Лицо Стива исказилось от муки, и Мишель поняла: ему все стало ясно.
— Да, — ответил он глухо.
— Ты уверен в этом? Я много думала и поняла, что тоже люблю тебя… Но я так бесконечно виновата перед тобой, Стив…
— Да! — почти крикнул он, и когда в следующее мгновение она забилась в рыданиях на его плече, тихо лаская ее волосы, повторил: — Да. Я тебя люблю и буду любить всегда.
— Я преступница, — сквозь рыдания бормотала она. — И не может быть мне прощения…
— Мы оба виноваты, — глухо сказал Стив, — и я не меньше, чем ты. А может быть, и больше.
— Что будет дальше, Стив? — спросила она, утирая слезы и прижимаясь к его плечу.
— Дальше? Дальше — трудная и счастливая жизнь. У нас у каждого гонора на десятерых, и мы еще много дров наломаем. Но теперь мы твердо знаем: ты любишь меня, я люблю тебя… А еще…
— Что еще?
— Еще мы оба не можем жить без цирка. А значит, мы сделали правильный выбор.
Лимузин резко затормозил, и Мару бросило вперед. Только сейчас, ухватившись за спинку переднего сиденья, она поняла, что умудрилась заснуть. Увидев в зеркальце смущенное лицо молодого негра-шофера, она поняла, что тот выругался. Маре захотелось рассмеяться и сказать, что нет в мире ругательства, которого она бы не слышала, но сдержала себя.
«Достоинство, — подумала она. — Последнее, что нам остается в этой жизни, — достоинство».
— Ну и толпища, — заговорил шофер, увидев, что старая леди проснулась. — Не цирк, а вавилонское столпотворение.
Мара не ответила — она с интересом разглядывала праздничную толпу, устремившуюся к воротам города-парка. На стоянке, должно быть бесплатно, раздавали воздушные шарики, потому что в руках у каждого ребенка было по шару, и их цвета — красный, белый и голубой, цвета старого Брадфорд-цирка, — были ей как бальзам на душу. «Интересно, — думала она, — эти вот люди — чувствуют ли они непередаваемое, ни на что в мире не похожее сказочное обаяние цирка или просто погнались за очередным увеселением, чтобы убить несколько свободных часов, а потом все выкинуть из головы?»

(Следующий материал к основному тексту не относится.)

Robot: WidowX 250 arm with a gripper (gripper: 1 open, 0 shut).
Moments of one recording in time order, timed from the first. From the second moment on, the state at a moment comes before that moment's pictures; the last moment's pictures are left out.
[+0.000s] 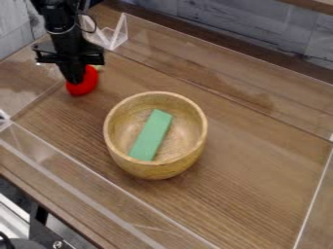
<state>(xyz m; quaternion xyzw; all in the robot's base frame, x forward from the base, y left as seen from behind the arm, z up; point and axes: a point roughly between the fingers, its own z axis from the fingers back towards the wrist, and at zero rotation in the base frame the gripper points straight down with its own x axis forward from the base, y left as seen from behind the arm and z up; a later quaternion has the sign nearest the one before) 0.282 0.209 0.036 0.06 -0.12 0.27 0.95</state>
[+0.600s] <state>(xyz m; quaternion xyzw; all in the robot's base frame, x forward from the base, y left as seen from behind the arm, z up) 0.292 0.212 0.029 0.05 -0.13 0.26 0.96</state>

Она пожалела, что проспала большую часть дороги. Скоро она встретится с Мишель, а к окончательному решению так и не пришла: сказать внучке или не сказать, подходящий момент для объяснений или неподходящий?
О том, что ее бабушка не кто-нибудь, а Принцесса Мара, Мишель знала давным-давно, еще с детства. Мара хотела, чтобы внучка была в курсе, что в ее жилах течет кровь, еще более древняя, чем голубая кровь других ее предков, Сен-Клеров, потомков первых поселенцев Новой Англии.
Но не исчезнет ли гордость Мищель за свою бабушку, если сейчас, в самый последний момент, она узнает, что эта самая легендарная бабушка — не кто-нибудь, а вполне реальная Роза, старуха-цыганка, профессиональная гадалка, предсказательница судьбы? Роза — с ее покрытым шрамами лицом, с ее любовниками, с ее странными замашками. Роза, не имеющая ничего общего с Принцессой Марой, романтически погибшей в расцвете сил и красоты и оставшейся навечно в памяти потомков…
И не охватят ли Мишель, несмотря на ее любящую душу и преданность друзьям, ужас и отвращение, когда она узнает, что мертвая бабушка жива и находится рядом?
Мара глубоко вздохнула, а вздохнув, подвела черту своим нелегким размышлениям. Поздно. Слишком долго она жила бок о бок с ложью, чтобы сейчас вызывать к жизни правду. В конце концов, эта легенда — часть ее существа, а живая Роза была хранительницей священного огня, жрицей в храме Принцессы Мары. Если даже это всего лишь тщеславие — что из того? Она никогда не претендовала на роль скромницы, да и правдивость никогда не была ее сильной чертой, если уж на то пошло. Да и с каких это пор рома начала беспокоить правда?